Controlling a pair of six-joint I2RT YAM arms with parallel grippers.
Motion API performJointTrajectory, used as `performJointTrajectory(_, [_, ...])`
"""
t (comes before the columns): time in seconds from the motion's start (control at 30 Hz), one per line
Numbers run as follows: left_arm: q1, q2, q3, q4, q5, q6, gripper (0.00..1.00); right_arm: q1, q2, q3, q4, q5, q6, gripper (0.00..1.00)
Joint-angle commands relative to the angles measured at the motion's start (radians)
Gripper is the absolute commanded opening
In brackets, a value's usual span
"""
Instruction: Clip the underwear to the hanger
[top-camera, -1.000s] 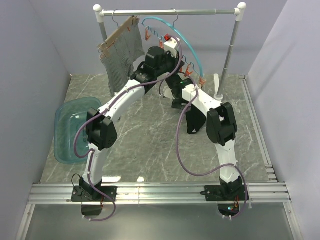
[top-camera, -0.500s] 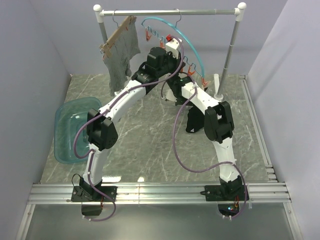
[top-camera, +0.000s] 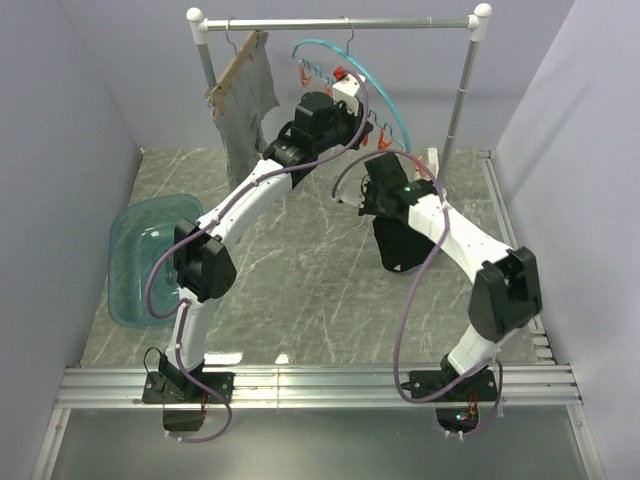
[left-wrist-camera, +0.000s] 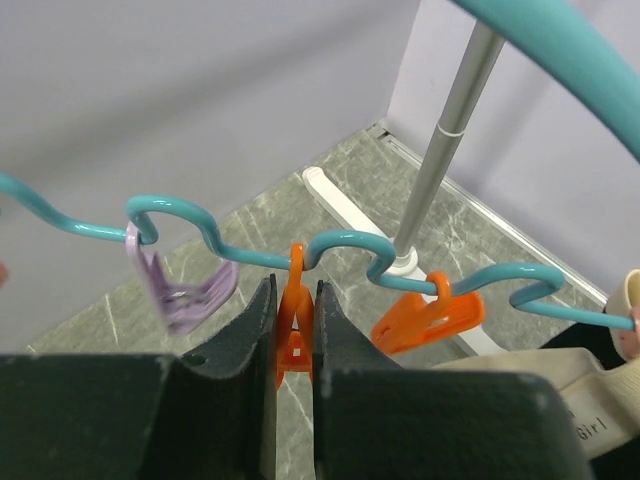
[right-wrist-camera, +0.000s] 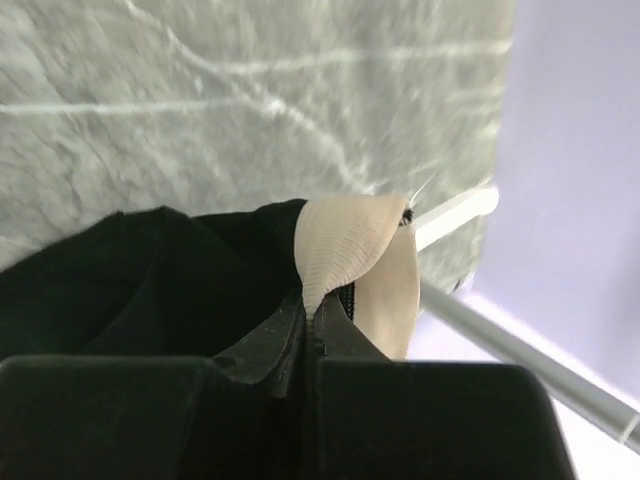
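The teal hanger hangs by its hook from the rack rail, and its wavy lower wire carries the clips. My left gripper is up at that wire, shut on an orange clip and squeezing its handles. The black underwear hangs below my right gripper, just under the hanger's right part. In the right wrist view my right gripper is shut on the pale waistband, with black fabric bunched to the left. The waistband's end shows low and right of the wire.
A purple clip and a second orange clip flank the held one. A brown wooden hanger with grey mesh cloth hangs at the rail's left. The rack's right post stands close by. A teal basin sits at the left.
The right arm's elbow has swung out to the right and its gripper has closed on the waistband. The hangers on the rail have shifted slightly. The left gripper stays on the clip.
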Motion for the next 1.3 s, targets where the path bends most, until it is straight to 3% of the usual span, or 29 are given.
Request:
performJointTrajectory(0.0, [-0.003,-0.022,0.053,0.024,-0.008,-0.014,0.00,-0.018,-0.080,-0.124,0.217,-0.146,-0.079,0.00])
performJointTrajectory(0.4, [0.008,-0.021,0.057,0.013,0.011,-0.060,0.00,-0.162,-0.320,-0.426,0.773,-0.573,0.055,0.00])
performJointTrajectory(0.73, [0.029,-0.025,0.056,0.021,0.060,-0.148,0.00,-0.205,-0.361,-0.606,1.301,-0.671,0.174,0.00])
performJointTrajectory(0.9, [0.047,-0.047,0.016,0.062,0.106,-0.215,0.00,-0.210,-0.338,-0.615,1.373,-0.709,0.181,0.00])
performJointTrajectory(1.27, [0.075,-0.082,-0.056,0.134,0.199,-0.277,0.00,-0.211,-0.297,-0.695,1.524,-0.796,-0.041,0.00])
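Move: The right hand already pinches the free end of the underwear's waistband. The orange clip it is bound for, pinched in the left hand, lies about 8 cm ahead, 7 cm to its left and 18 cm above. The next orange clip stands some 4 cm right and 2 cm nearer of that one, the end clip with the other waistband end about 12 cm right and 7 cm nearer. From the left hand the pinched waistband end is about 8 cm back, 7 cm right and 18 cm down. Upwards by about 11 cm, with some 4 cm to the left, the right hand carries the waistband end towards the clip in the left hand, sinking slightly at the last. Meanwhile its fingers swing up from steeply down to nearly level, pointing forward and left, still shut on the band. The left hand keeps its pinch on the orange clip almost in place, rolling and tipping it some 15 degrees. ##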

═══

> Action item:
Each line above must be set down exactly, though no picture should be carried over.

> Result:
Controlling a pair of six-joint I2RT YAM arms with parallel grippers.
Motion API performJointTrajectory, used as `performJointTrajectory(_, [_, ...])`
"""
t (comes before the columns): time in seconds from the motion's start (control at 30 Hz), one per line
Numbers run as follows: left_arm: q1, q2, q3, q4, q5, q6, gripper (0.00..1.00); right_arm: q1, q2, q3, q4, q5, q6, gripper (0.00..1.00)
Joint-angle commands relative to the angles measured at the motion's start (radians)
Gripper is the absolute commanded opening
In brackets, a value's usual span
"""
Instruction: Clip the underwear to the hanger
[top-camera, -1.000s] 
[top-camera, -0.500s] 
[top-camera, +0.000s] 
[left-wrist-camera, +0.000s] 
[right-wrist-camera, +0.000s] 
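The teal hanger hangs by its hook from the rack rail, and its wavy lower wire carries the clips. My left gripper is up at that wire, shut on an orange clip and squeezing its handles. The black underwear hangs below my right gripper, just under the hanger's right part. In the right wrist view my right gripper is shut on the pale waistband, with black fabric bunched to the left. The waistband's end shows low and right of the wire.
A purple clip and a second orange clip flank the held one. A brown wooden hanger with grey mesh cloth hangs at the rail's left. The rack's right post stands close by. A teal basin sits at the left.
The right arm's elbow has swung out to the right and its gripper has closed on the waistband. The hangers on the rail have shifted slightly. The left gripper stays on the clip.
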Motion for the next 1.3 s, targets where the path bends most, until it is straight to 3% of the usual span, or 29 are given.
Request:
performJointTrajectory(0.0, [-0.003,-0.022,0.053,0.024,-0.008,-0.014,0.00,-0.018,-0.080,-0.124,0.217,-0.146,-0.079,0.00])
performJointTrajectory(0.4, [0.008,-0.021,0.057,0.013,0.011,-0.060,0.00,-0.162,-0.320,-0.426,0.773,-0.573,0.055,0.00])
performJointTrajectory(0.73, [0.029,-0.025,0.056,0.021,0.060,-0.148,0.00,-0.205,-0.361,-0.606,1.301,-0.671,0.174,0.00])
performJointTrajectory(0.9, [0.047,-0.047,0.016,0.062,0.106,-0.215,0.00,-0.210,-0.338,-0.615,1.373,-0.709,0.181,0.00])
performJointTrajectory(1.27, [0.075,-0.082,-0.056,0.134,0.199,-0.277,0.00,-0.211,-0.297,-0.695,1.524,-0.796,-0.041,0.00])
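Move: The right hand already pinches the free end of the underwear's waistband. The orange clip it is bound for, pinched in the left hand, lies about 8 cm ahead, 7 cm to its left and 18 cm above. The next orange clip stands some 4 cm right and 2 cm nearer of that one, the end clip with the other waistband end about 12 cm right and 7 cm nearer. From the left hand the pinched waistband end is about 8 cm back, 7 cm right and 18 cm down. Upwards by about 11 cm, with some 4 cm to the left, the right hand carries the waistband end towards the clip in the left hand, sinking slightly at the last. Meanwhile its fingers swing up from steeply down to nearly level, pointing forward and left, still shut on the band. The left hand keeps its pinch on the orange clip almost in place, rolling and tipping it some 15 degrees. ##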

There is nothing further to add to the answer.